FPGA AI Suite: SoC Design Example User Guide

ID 768979
Date 12/16/2024
Public
Document Table of Contents

8. Streaming-to-Memory (S2M) Streaming Demonstration

A typical use case of the FPGA AI Suite IP is to run inferences on live input data. For instance, live data can come from a video source such as an HDMI IP core and stream to the FPGA AI Suite IP to perform image classification on each frame.

For simplicity, the S2M demonstration only simulates a live video source. The streaming demonstration consists of the following applications that run on the target SoC device:
  • streaming_inference_app

    This application loads and runs a network and captures the results.

  • image_streaming_app

    This application loads bitmap files from a folder on the SD card and continuously sends the images to the EMIF, simulating a running video source

The images are passed through a layout transform IP that maps the incoming images from their frame buffer encoding to the layout required by the FPGA AI Suite IP.

There is a module called the stream controller that runs on a Nios® V microcontroller that controls the scheduling of the source images to the FPGA AI Suite IP.

The streaming_inference_app application creates OpenVINO™ inference requests. Each inference request is allocated memory on the EMIF for input and output buffers. This information is sent to the stream controller when the inference requests are submitted for asynchronous execution.

In its running state, the stream controller waits for input buffers to arrive from the image_streaming_app application. When the buffer arrives, the stream controller programs the FPGA AI Suite IP with the details of the received input buffer, which triggers the FPGA AI Suite IP to run an inference.

When an inference is complete, a completion count register is incremented within the FPGA AI Suite IP CSRs. This counter is monitored by the currently executing inference request in the streaming_inference_app application, and is marked as complete when the increment is detected. The output buffer is then fetched from the EMIF and the FPGA AI Suite IP portion of the inference is now complete.

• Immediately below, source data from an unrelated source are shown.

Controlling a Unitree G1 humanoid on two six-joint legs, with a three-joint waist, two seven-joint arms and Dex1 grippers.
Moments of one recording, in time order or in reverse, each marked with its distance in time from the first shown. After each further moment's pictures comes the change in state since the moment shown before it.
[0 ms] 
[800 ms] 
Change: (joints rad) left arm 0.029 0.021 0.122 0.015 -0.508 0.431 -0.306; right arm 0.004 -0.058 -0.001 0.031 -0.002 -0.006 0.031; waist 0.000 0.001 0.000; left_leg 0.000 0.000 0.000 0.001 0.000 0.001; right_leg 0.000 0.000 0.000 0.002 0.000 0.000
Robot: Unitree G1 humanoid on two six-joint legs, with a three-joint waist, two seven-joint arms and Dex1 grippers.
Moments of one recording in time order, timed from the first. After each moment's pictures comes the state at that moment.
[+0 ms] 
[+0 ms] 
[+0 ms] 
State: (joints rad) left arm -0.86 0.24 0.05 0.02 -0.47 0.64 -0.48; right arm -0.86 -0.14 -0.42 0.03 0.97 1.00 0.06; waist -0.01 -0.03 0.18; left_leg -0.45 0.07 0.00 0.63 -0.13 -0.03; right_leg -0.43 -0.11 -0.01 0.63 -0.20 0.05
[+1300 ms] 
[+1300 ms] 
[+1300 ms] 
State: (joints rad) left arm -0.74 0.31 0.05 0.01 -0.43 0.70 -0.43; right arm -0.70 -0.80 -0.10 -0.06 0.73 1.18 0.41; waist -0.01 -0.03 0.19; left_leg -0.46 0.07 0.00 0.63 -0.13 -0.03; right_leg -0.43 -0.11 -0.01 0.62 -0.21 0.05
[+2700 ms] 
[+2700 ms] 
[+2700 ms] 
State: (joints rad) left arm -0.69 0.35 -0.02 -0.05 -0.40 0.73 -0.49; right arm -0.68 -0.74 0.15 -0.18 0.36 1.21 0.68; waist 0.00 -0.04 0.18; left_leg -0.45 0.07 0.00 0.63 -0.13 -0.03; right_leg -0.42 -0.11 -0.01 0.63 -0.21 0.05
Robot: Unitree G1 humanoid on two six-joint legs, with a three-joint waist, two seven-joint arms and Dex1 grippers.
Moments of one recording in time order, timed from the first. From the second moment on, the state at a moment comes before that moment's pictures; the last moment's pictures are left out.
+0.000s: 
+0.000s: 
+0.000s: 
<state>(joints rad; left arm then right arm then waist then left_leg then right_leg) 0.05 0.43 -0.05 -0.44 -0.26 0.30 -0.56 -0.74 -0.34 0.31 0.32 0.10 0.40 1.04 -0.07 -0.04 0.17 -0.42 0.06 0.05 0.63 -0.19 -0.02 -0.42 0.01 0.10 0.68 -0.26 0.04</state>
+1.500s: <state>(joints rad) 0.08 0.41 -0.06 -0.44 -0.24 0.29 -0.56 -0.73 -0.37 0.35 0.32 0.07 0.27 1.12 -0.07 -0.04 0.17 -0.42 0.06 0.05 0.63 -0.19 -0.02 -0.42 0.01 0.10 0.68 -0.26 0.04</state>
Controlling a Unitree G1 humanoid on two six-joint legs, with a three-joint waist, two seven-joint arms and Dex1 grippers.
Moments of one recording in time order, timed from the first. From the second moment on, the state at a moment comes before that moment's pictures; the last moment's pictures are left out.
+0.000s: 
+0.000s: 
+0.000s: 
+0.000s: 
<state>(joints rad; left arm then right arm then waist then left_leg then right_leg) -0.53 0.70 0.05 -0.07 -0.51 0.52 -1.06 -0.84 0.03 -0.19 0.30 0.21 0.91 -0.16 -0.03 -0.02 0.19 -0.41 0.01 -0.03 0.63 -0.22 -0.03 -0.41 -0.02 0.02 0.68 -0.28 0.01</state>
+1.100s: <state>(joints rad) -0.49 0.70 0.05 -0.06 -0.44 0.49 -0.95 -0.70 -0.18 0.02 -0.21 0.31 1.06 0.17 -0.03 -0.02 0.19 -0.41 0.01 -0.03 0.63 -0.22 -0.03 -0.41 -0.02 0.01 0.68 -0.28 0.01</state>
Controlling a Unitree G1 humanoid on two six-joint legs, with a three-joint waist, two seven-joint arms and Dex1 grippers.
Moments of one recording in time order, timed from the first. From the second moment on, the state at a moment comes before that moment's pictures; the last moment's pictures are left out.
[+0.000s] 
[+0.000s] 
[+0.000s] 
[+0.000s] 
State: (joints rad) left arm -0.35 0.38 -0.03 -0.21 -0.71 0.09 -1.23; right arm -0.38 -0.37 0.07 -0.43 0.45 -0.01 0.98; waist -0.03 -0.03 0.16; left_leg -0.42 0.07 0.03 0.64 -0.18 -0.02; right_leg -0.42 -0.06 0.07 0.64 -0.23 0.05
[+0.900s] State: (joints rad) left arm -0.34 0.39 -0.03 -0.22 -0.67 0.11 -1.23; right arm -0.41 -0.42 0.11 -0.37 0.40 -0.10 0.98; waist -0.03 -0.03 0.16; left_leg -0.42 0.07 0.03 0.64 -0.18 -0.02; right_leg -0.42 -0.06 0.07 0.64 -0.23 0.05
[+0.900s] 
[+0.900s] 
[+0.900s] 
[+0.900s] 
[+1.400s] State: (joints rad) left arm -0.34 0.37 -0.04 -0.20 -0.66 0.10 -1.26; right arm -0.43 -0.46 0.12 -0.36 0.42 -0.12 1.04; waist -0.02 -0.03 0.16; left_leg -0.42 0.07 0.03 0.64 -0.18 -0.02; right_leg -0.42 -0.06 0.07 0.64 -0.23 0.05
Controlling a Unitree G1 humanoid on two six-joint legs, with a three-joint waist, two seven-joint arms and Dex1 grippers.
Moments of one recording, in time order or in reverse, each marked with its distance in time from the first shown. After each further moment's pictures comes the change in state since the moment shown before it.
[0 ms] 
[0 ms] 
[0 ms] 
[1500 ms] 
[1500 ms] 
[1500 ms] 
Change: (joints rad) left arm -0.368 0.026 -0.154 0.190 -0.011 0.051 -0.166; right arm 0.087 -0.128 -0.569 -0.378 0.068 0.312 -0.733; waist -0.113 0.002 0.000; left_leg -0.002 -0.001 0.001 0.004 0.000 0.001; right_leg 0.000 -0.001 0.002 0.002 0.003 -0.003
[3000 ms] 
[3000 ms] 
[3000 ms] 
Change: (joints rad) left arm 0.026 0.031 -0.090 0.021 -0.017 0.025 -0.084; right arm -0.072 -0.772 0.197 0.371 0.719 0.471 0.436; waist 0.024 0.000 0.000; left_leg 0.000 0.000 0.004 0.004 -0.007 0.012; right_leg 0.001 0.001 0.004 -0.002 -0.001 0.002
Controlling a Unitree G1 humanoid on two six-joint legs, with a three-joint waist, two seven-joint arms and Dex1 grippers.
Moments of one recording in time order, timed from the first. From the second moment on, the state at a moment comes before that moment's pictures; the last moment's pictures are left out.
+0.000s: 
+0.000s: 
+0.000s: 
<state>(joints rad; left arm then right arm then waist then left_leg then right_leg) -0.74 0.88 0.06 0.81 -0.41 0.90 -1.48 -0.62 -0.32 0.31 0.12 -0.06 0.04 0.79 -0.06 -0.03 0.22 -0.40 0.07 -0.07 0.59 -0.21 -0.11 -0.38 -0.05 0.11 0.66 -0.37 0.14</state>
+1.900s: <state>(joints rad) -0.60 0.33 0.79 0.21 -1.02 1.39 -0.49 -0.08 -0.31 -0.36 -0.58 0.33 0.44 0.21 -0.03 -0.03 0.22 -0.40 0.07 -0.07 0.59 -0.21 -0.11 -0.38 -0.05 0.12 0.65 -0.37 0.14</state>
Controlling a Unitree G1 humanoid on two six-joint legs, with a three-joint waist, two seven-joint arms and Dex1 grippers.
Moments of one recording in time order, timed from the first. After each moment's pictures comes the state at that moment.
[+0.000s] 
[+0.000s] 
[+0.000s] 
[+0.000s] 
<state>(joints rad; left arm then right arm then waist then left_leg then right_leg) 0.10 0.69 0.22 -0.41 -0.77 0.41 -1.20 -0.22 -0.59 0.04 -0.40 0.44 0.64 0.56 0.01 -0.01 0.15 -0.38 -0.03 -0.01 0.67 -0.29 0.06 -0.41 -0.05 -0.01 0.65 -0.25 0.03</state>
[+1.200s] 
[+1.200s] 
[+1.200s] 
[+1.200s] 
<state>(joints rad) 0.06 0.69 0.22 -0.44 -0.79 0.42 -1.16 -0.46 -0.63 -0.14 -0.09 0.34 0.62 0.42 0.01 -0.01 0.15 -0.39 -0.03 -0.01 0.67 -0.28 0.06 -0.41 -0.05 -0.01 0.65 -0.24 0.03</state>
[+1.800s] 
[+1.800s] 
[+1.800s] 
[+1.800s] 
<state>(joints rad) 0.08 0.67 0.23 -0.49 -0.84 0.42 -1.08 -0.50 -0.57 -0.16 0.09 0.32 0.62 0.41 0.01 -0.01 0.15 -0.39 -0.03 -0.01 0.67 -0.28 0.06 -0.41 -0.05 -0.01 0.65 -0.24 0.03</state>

Depending on the model used, there might be further processing of the output by the OpenVINO™ HETERO plugin and OpenVINO™ Arm* CPU plugin. After the complete network has finished processing, a callback is made to the application to indicate the inference is complete.

The application performs some post processing on the buffer to generate the results and then resubmits the same inference request back to OpenVINO, which lets the stream controller use the same input/output memory block again.